I can’t end this post without mentioning gender and the implicit feminism that informs Stead’s approach to her story: first of all, there’s the fact that Goodbye Stranger deals with slut-shaming, sexual double standards, and the pressure girls face to experience their sexuality for the benefit of others rather than in their own terms. Secondly, Goodbye Stranger is a novel that centres girls’ relationships and the solid ties that bind them to one another without ever making them secondary to anything else. I’ve written at length about how important it is to me to find stories that acknowledge that girls love each other in ways that are powerful and messy and complicated and human, so you can imagine how much it means to find one that does it as well as Goodbye Stranger.

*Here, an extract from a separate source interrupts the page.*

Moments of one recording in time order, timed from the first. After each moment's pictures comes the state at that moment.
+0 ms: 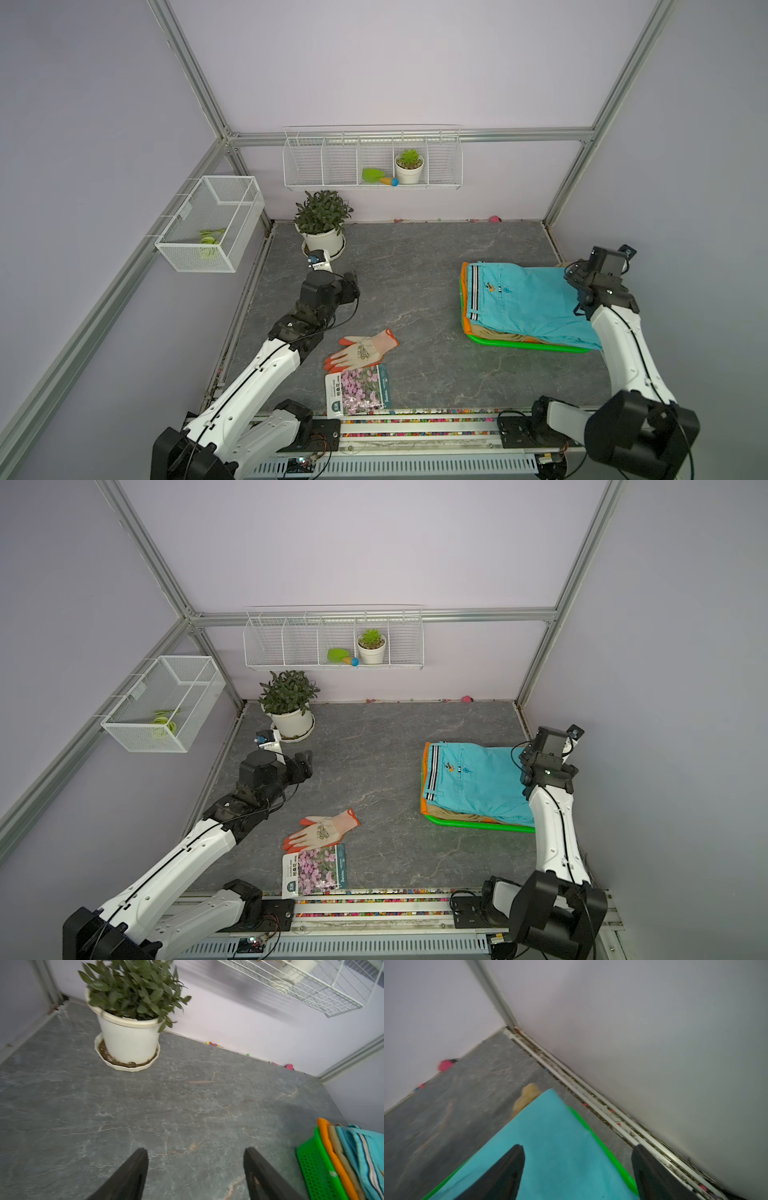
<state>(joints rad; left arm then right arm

In the end, Bridge finds an answer to the question that nurse’s comment made her consider: call it love, call it connecting, call it the ways, big and small, we’re inextricably linked to each other. It’s not the only possible answer, of course, but more and more I realise it also happens to be mine.
Bits I liked:
In movies it always looks easy to turn away from the mean girl. That’s what the audience wants you to do. But you couldn’t stop thinking about everything you knew about Vinny, everything she knew about you. It hurt when she walked right past you every day, like a real, physical hurt. It felt like you were being erased. And time didn’t make it any better.They read it too: Ex Libris, you?
Tab wiped her nose with a wad of paper towel she found in her pocket. “You hate me now, right, Em? We can’t be friends anymore.”
Em looked at Tab. “What’s wrong with you? Of course we’re still going to be friends.”
Tab circled back to her. “Bridge, we’ll send each other carnations on Valentine’s Day, right? In high school? Like Celeste told us about?”
“What about your petition?”
“Yeah, I mean, if I don’t do the petition. I’m going to send you all three—white, pink, and red. Because you’re my friend, and I like you, and I love you. Emily, too.”
Bridge smiled. “I’m going to send you two of each.”
That’s what life is. Life is where you sleep and what you see when you wake up in the morning, and who you tell about your weird dreams, and what you eat for breakfast and who you eat it with. Life isn’t something that happens to you. It’s something you make yourself, all the time. Life is that half minute in the morning before your cat remembers she’s kind of a grouch, when she pours out her love and doesn’t give a flying newton who sees it.